Friday Morning Market Comments, Calendars

Morning Market Commentary:

  • Federal Reserve members have said they're in favor of "tapering" bond purchases by year's end.
  • The last tapering cycle ran from December 2013 until the first rate hike in December 2015.
  • The Financial Select Sector SPDR Fund rallied 74% from the start through the end of 2017

Yesterday, we laid out the metrics on why we think upward momentum should continue in the financial sector...

Today, we're looking at history to help us see how that scenario could play out.

Rising rates are music to bankers' ears. When rates go up, bankers are well-positioned to make more money on loans.

You see banks make higher margins when the spread between the two- and 10- year U.S. Treasurys widen. Thought of another way, that's the difference between what banks pay you to borrow that money in your savings account (two-year Treasury) and what they charge individuals who want to borrow from them (10-year Treasury).

Right now, the two-year Treasury yield is 0.21% versus the 10-year yield at 1.31%. That means banks are earning 1.1% on the loans they're making. A year ago, that same spread was 0.6%. So, those same banks are earning almost two times the return on loans now than they were a year ago. And if the Fed tightens monetary policy, those returns should increase even more...

Consider the Financial Select Sector SPDR Fund (NYSE: XLF), as a way you can profit from that trend. The fund is made up of 66 large-cap financial companies from the banking, insurance, and credit-card sectors. Its top holdings include Berkshire Hathaway (BRK-B), JPMorgan Chase (JPM), Bank of America (BAC), and Wells Fargo (WFC).

Let's look at what happened when the central bank began tightening policy after the 2008 to 2009 financial crisis.

First, take a look at the XLF chart below...

Back then, like now, the Fed was purchasing large amounts of Treasurys and mortgage-backed securities. Its balance sheet rose fivefold. In the past 14 months, that same balance sheet has doubled.

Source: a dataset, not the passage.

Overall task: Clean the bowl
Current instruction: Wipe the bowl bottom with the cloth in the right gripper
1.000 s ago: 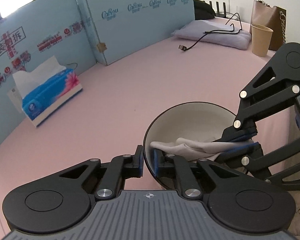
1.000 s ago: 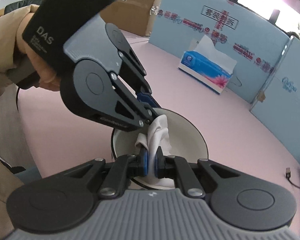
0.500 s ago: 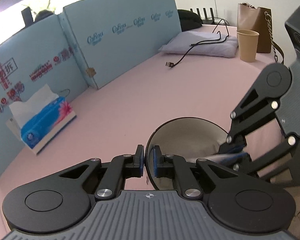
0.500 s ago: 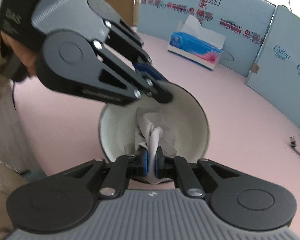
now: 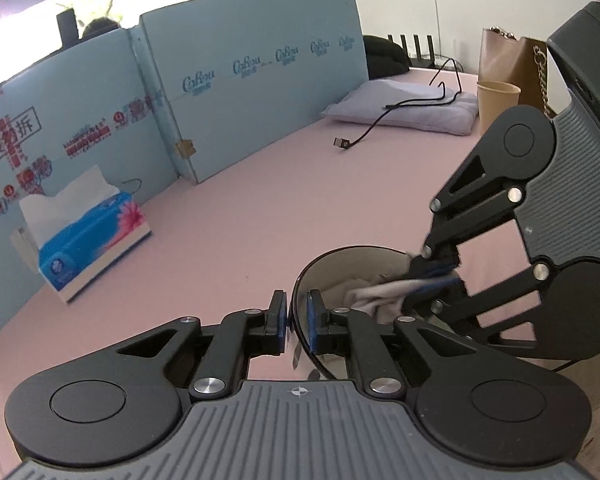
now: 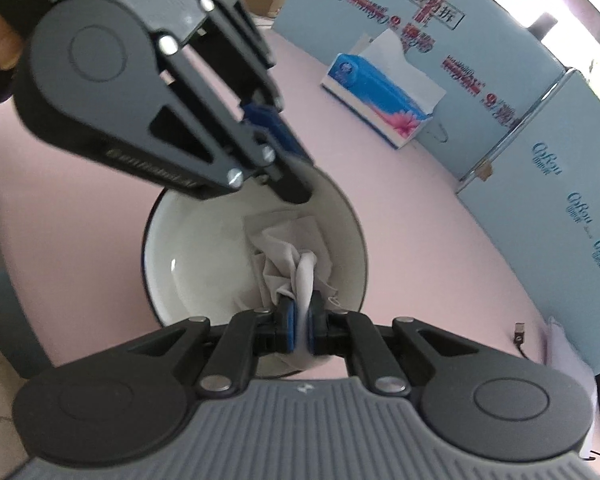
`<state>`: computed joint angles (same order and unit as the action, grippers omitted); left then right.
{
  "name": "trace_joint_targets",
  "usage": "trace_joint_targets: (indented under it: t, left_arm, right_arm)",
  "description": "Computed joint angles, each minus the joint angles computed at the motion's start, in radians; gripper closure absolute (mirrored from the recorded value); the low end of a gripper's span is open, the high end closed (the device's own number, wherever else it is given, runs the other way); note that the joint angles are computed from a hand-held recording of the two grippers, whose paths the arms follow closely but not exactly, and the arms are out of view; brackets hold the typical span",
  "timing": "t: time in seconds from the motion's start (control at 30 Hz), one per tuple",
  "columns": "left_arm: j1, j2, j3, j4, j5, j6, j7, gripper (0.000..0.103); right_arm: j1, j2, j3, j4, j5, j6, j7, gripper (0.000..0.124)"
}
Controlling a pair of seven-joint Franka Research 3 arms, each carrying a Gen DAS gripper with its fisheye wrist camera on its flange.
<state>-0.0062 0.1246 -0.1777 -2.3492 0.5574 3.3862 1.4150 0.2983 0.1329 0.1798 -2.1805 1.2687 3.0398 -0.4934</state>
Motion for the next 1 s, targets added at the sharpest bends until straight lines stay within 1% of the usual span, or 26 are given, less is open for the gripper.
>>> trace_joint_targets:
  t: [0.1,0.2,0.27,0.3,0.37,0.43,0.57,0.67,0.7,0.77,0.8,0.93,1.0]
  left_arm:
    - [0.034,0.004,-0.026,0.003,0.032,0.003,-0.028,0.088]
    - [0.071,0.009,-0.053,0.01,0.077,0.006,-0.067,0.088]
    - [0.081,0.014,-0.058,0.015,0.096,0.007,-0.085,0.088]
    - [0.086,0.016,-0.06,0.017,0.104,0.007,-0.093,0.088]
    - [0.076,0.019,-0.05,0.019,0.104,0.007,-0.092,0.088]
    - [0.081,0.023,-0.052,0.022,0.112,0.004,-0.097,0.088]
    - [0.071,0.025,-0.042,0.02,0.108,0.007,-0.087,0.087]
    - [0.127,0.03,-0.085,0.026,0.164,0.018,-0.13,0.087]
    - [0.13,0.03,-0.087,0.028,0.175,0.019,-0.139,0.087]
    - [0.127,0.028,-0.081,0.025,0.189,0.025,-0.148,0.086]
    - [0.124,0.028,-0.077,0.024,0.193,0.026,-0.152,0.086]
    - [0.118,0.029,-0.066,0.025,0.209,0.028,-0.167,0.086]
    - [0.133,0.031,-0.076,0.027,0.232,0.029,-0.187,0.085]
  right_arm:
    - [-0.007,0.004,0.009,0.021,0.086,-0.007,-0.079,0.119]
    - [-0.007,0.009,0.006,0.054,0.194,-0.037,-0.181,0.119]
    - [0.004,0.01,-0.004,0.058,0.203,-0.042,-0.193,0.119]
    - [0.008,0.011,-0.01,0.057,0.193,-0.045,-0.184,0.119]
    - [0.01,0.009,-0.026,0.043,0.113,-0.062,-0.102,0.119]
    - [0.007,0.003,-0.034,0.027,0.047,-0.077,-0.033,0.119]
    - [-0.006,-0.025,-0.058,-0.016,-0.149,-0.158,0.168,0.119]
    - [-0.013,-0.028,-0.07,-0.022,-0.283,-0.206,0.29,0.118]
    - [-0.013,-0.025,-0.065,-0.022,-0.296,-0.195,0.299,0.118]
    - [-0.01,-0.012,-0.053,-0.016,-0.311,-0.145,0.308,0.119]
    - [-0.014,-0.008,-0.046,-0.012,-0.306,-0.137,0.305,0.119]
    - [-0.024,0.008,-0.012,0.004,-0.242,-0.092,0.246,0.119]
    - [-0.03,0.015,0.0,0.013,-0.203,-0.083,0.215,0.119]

But eventually those bond purchases came to an end as the economy stabilized and recovered from the crisis. The same scenario is going to play out soon... By the end of this year, the central bank is likely going to recognize it needs to pull back on all its spending because the economy has returned to pre-pandemic levels.

In December 2013, the Fed said it would begin scaling down bond purchases. Two years later, in December 2015, it hiked up interest rates for the first time. By the end of 2017, the federal-funds rate had increased a total of five times to 1.3%.

Yet, if your $10,000 had been sitting in a one-year certificate of deposit account during that period, you would have averaged a 0.2% return, or around $80. If you owned the SPDR S&P 500 ETF (SPY) over the same time period, you would have a 61.2% return on your money, including dividends, or $6,120. But if you owned the XLF, your return would have been 74.1%, or $7,410. You would have almost doubled your initial investment.

Currently, XLF pays a 1.5% dividend. So not only are you participating in improving margins, but you're also getting paid to own the stock.

However, there's an added catalyst. That rate is going up. During the onset of the coronavirus pandemic last year, the Fed halted banks' stock buybacks and limited dividends. It wanted to make sure they were adequately capitalized. But recently, it has allowed banks to resume both.

So, don't let the consequences of policy decisions taking place in Washington, D.C., hurt you financially. Instead, prepare now by using our knowledge of the past to take advantage of what's to come and profit from it.

Earnings:

MANU before the open.

Calendar:

U.K. Consumer Inflation Expectations for Q3 (4:30 a.m.)
Eurozone Final CPI for August (5 a.m.)
Preliminary University of Michigan Sentiment for September (10 a.m.)